FAQs
Question: The Centers for Medicare and Medicaid Services (CMS) has hospital information on their Web site that looks very similar to yours. What is the difference between your site and the federal site?
Answer: We submit the information that is on our Web site to an organization that forwards it to the federal agency. The information that is on our site is the most up-to-date possible. It is our understanding the most recent information on the federal Web site is up to six months older than ours. For example, we have information for Third Quarter 2008; the federal Web site has information from First Quarter 2008.
Question: There are other Web sites out there that rank hospitals or offer hospital report cards. What is the difference between your site and theirs?
Answer: Our Web site offers the most current information of any government or commercial Web site that reports hospital quality information. Also, Banner Health has chosen not to participate with Web sites that charge hospitals for publishing hospital-specific quality data.
Question: Your Quality Report shows your performance in nine areas. Why those specific areas?
Answer: As part of our Care Management initiative, we collect all kinds of data to determine how well we provide care. We focused on these areas because we had the data and we felt with concentrated effort, we could improve our care in these areas. Our scores in these areas have improved as we have focused our energy in improving our processes and policies in these areas.
Question: Can you give an example of that?
Answer: In 2004, Banner Health Care Management began an initiative to improve care for heart failure patients. Heart failure is the leading cause of hospitalization for Medicare patients; 50,000 new cases of heart failure are diagnosed every year.

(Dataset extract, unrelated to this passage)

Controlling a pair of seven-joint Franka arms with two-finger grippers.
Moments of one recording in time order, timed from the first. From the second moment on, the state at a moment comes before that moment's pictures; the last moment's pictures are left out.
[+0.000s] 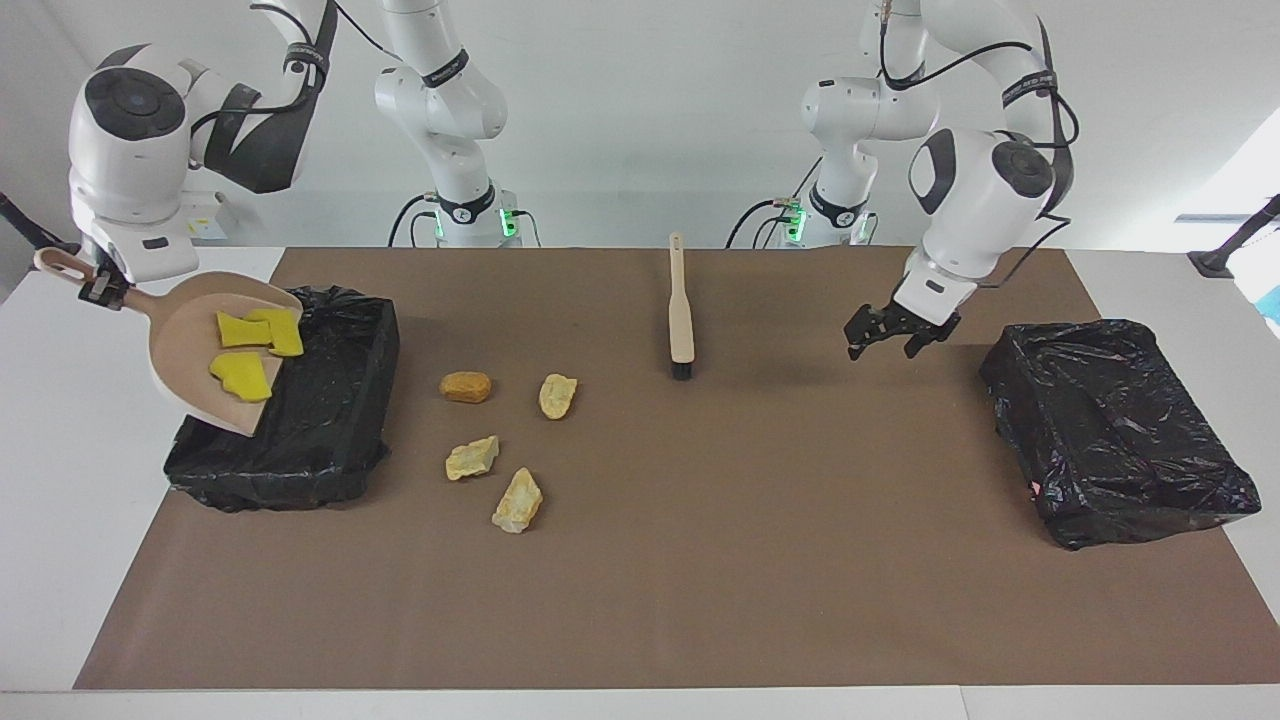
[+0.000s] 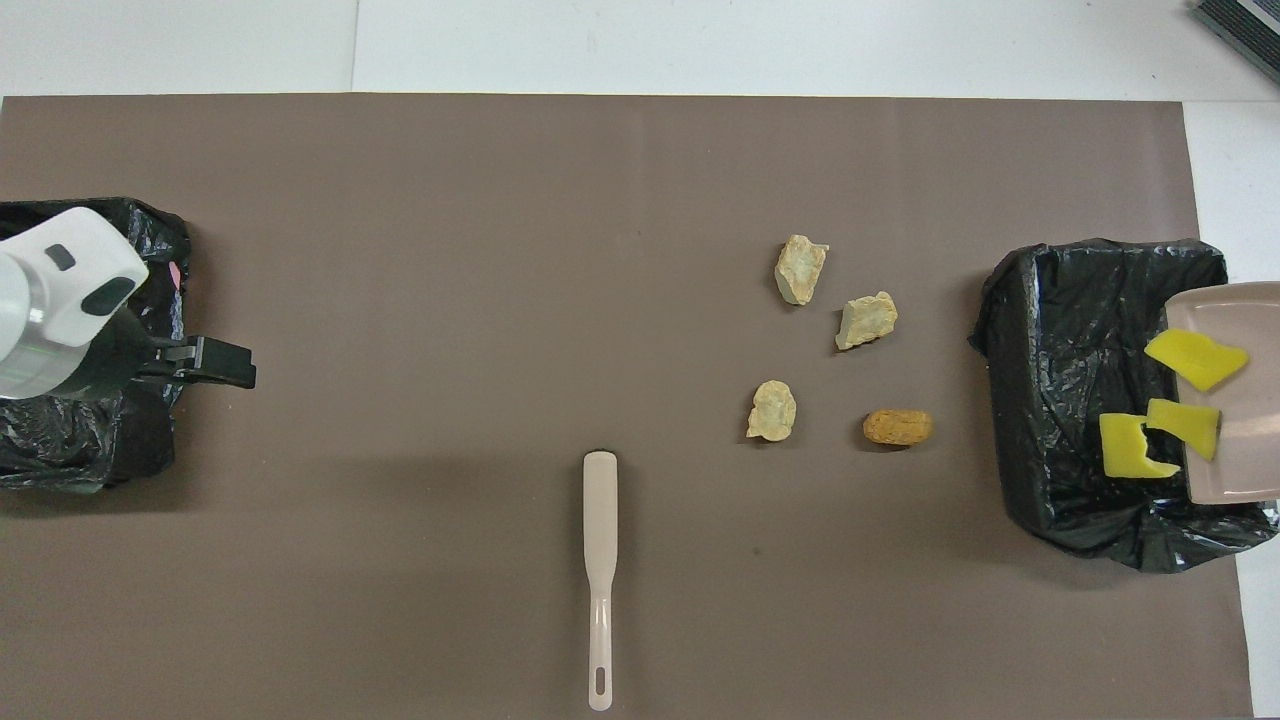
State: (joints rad) left arm 0.00 -0.07 -0.06 -1.86 -0.09 1.73 0.01; right arm -0.29 -0.01 0.03 -1.82 -0.74 1.86 -1.59
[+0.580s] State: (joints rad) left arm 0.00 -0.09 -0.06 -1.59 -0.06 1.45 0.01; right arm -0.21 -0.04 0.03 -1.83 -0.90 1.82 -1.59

A team of physicians, nurses and other clinical staff from across Banner Health was created and they began gauging Banner Health's performance in caring for heart failure patients. They created ways to determine if patients were given thorough discharge instructions, if they received certain assessments and medications and if they were given advice about how to stop smoking -- all critical to improving the health of heart failure patients.
After collecting that data, the team came up with several different strategies for improvement. Those strategies included giving physicians and nurses more follow-up information on individual patients' outcomes; mandatory education about heart failure, more communication about heart failure as nurses and physician made their rounds and providing every heart failure patient with an action plan at discharge.
Since those strategies went into place in 2007, Banner Health's performance scores have improved.
Question: How did Banner come up the national average numbers?
Answer: Banner Health used an average composite score from the CMS National Database. We published the most recent national data.
Question: The federal Web site has information for each hospital. You only have information for the entire Banner system, which has 22 hospitals across seven states. Why is that?
Answer: This is the first phase of Banner Health's plan to publish quality data online. During our second phase, we will begin to list individual hospitals.